The answer must be the full listing, reproduced without any change.

(The input Opens)

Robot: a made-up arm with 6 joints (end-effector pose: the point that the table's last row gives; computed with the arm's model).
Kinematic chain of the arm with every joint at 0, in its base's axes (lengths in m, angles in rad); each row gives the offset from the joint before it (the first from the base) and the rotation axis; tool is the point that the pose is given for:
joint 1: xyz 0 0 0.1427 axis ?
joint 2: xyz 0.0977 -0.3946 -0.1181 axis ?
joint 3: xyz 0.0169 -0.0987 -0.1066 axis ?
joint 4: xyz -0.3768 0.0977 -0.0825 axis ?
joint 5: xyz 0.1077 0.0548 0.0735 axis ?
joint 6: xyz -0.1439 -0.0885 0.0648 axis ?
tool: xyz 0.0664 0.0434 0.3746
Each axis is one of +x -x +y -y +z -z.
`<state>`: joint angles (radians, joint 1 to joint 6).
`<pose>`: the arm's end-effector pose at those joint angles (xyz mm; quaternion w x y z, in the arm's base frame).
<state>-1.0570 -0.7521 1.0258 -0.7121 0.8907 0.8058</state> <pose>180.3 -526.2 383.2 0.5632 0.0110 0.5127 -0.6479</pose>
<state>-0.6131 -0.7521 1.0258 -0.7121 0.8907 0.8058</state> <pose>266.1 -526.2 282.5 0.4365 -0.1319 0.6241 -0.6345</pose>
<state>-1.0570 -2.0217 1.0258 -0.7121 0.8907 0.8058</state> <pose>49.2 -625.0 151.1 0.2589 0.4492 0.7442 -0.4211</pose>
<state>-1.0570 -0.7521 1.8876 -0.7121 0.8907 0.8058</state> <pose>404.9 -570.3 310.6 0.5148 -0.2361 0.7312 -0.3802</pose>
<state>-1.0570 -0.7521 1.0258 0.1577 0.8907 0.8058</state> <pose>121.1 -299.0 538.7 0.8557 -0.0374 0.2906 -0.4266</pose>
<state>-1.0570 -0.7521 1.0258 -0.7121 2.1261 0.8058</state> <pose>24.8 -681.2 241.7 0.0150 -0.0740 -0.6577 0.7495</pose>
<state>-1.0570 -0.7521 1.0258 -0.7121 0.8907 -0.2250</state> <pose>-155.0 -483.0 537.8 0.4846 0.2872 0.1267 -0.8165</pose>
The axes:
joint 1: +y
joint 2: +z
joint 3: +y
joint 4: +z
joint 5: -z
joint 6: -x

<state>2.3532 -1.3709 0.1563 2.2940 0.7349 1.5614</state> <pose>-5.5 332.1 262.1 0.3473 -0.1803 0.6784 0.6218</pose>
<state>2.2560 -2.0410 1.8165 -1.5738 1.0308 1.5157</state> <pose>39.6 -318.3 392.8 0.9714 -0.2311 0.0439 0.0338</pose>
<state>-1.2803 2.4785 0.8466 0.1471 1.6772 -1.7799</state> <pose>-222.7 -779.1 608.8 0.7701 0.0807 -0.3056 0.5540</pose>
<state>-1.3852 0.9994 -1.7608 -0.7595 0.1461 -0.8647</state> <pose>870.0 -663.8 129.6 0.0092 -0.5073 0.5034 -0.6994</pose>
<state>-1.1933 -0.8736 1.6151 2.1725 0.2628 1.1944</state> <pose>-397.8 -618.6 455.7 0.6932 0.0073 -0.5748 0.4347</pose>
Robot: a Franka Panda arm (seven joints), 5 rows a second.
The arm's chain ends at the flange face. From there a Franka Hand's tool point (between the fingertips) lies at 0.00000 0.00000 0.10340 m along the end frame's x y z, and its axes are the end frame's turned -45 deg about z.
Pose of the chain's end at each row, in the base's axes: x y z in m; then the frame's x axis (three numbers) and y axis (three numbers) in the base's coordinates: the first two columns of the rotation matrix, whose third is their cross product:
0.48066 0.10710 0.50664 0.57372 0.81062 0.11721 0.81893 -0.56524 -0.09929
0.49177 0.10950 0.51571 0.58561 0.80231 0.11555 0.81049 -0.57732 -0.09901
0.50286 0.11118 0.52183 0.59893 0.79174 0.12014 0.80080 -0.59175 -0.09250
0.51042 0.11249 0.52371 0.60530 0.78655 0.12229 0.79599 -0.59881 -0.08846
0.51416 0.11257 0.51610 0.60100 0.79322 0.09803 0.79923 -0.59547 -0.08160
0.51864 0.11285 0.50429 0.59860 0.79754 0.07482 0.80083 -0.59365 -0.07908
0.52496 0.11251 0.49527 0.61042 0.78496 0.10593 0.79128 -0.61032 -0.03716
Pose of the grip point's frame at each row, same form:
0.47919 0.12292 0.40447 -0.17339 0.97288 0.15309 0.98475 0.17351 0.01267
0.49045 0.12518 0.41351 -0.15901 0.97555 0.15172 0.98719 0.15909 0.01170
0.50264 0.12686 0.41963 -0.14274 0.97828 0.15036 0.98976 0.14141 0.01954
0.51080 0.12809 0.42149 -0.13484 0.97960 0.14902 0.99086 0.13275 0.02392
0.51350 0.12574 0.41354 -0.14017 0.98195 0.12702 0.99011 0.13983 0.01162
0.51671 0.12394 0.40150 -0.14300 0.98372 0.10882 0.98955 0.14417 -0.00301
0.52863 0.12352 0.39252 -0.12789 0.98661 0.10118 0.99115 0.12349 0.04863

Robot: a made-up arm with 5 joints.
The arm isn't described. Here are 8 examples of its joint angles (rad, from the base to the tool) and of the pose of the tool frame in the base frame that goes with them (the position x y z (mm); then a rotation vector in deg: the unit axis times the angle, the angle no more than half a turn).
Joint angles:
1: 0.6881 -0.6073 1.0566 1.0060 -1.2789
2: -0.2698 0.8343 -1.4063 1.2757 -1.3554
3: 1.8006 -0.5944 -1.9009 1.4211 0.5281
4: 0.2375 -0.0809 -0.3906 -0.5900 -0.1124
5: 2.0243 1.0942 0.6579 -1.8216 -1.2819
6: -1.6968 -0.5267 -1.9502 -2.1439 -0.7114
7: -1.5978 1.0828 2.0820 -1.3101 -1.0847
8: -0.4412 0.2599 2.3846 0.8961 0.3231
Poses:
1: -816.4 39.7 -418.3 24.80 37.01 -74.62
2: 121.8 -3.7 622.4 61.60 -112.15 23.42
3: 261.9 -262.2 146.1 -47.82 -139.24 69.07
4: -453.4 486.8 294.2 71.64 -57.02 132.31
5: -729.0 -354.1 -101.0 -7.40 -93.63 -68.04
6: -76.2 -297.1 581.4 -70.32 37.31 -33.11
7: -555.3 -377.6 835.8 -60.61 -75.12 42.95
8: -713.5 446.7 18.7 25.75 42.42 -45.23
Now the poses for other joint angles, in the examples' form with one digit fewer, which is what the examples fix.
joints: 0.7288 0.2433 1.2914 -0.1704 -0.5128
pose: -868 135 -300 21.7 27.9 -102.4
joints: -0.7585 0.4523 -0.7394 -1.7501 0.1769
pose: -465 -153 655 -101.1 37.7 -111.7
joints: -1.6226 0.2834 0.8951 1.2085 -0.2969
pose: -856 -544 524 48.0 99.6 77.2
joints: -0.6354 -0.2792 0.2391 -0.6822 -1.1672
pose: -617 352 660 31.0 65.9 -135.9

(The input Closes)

Exercise answer ->
Robot: a made-up arm with 6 joints (end-effector pose: the point that the table's last row gives; computed with the arm's model).
Kinematic chain of the arm with every joint at 0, in its base's axes (lengths in m, angles in rad); each row gives the offset from the joint before it (the first from the base) and the rotation axis; tool is the point that the pose is given for:
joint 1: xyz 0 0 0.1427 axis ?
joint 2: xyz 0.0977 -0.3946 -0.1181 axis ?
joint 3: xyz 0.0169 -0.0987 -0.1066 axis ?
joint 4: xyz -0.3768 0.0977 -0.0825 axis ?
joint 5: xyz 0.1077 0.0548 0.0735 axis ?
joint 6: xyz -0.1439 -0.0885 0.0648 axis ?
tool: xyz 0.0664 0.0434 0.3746
Each axis is one of +x -x +y -y +z -z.
`<state>`: joint angles (radians, joint 1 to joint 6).
`<pose>`: the arm's end-effector pose at those joint angles (xyz mm; quaternion w x y z, in the arm's base frame).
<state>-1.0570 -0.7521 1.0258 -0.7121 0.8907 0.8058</state> <pose>180.3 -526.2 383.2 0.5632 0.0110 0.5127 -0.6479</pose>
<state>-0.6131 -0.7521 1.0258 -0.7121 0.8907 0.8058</state> <pose>266.1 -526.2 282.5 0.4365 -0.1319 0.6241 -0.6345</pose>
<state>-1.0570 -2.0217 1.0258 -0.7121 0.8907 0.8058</state> <pose>49.2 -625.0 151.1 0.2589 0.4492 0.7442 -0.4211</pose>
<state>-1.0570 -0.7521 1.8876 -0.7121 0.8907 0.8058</state> <pose>404.9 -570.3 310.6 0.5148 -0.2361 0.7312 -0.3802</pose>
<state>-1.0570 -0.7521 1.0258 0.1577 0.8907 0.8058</state> <pose>121.1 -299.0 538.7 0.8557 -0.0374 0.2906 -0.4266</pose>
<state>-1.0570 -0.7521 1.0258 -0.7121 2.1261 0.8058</state> <pose>24.8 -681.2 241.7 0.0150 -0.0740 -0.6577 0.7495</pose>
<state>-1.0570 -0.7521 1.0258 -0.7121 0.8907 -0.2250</state> <pose>-155.0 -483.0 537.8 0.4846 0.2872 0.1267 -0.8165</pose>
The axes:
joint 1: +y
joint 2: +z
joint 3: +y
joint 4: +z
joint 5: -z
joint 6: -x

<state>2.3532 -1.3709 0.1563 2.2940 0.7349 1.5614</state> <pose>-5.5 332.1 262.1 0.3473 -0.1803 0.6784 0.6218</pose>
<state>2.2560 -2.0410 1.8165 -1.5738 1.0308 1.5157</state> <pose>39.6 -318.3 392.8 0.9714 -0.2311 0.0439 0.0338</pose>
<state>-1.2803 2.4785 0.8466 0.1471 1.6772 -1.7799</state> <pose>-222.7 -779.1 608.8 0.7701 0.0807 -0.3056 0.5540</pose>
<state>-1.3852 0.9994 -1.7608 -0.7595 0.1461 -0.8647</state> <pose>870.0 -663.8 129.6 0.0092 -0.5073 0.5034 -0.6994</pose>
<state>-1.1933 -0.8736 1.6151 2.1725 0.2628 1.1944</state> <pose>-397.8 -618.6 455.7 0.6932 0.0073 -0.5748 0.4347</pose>
Robot: a Franka Panda arm (seven joints), 5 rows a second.
The arm's chain ends at the flange face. From there a Franka Hand's tool point (between the fingertips) lies at 0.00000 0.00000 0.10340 m along the end frame's x y z, and its axes are the end frame's turned -45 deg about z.
Pose of the chain's end at each row, in the base's axes: x y z in m; then the frame's x axis (three numbers) and y axis (three numbers) in the base's coordinates: the first two columns of the rotation matrix, whose third is their cross product:
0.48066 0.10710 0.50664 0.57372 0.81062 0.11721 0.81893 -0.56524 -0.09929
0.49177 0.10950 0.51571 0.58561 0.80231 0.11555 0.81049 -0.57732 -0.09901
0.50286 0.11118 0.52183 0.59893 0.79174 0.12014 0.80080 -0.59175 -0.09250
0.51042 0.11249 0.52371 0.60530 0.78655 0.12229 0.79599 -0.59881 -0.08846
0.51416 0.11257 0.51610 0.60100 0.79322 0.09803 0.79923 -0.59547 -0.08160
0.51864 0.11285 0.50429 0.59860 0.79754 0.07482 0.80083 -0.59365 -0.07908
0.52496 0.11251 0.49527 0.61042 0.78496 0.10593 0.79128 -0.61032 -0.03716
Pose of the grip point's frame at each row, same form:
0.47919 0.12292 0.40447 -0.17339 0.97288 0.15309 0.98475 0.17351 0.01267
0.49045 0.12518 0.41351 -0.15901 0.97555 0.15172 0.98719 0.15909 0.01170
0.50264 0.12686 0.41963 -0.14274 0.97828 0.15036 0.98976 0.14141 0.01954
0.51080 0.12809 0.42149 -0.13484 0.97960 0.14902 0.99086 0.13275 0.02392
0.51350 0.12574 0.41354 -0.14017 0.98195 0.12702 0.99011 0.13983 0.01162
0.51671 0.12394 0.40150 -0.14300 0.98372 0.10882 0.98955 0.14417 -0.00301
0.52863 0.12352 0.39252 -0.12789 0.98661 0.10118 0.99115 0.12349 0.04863

Robot: a made-up arm with 5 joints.
The arm isn't described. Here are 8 examples of its joint angles (rad, from the base to the tool) and of the pose of the tool frame in the base frame that goes with them (the position x y z (mm); then a rotation vector in deg: the unit axis times the angle, the angle no more than half a turn).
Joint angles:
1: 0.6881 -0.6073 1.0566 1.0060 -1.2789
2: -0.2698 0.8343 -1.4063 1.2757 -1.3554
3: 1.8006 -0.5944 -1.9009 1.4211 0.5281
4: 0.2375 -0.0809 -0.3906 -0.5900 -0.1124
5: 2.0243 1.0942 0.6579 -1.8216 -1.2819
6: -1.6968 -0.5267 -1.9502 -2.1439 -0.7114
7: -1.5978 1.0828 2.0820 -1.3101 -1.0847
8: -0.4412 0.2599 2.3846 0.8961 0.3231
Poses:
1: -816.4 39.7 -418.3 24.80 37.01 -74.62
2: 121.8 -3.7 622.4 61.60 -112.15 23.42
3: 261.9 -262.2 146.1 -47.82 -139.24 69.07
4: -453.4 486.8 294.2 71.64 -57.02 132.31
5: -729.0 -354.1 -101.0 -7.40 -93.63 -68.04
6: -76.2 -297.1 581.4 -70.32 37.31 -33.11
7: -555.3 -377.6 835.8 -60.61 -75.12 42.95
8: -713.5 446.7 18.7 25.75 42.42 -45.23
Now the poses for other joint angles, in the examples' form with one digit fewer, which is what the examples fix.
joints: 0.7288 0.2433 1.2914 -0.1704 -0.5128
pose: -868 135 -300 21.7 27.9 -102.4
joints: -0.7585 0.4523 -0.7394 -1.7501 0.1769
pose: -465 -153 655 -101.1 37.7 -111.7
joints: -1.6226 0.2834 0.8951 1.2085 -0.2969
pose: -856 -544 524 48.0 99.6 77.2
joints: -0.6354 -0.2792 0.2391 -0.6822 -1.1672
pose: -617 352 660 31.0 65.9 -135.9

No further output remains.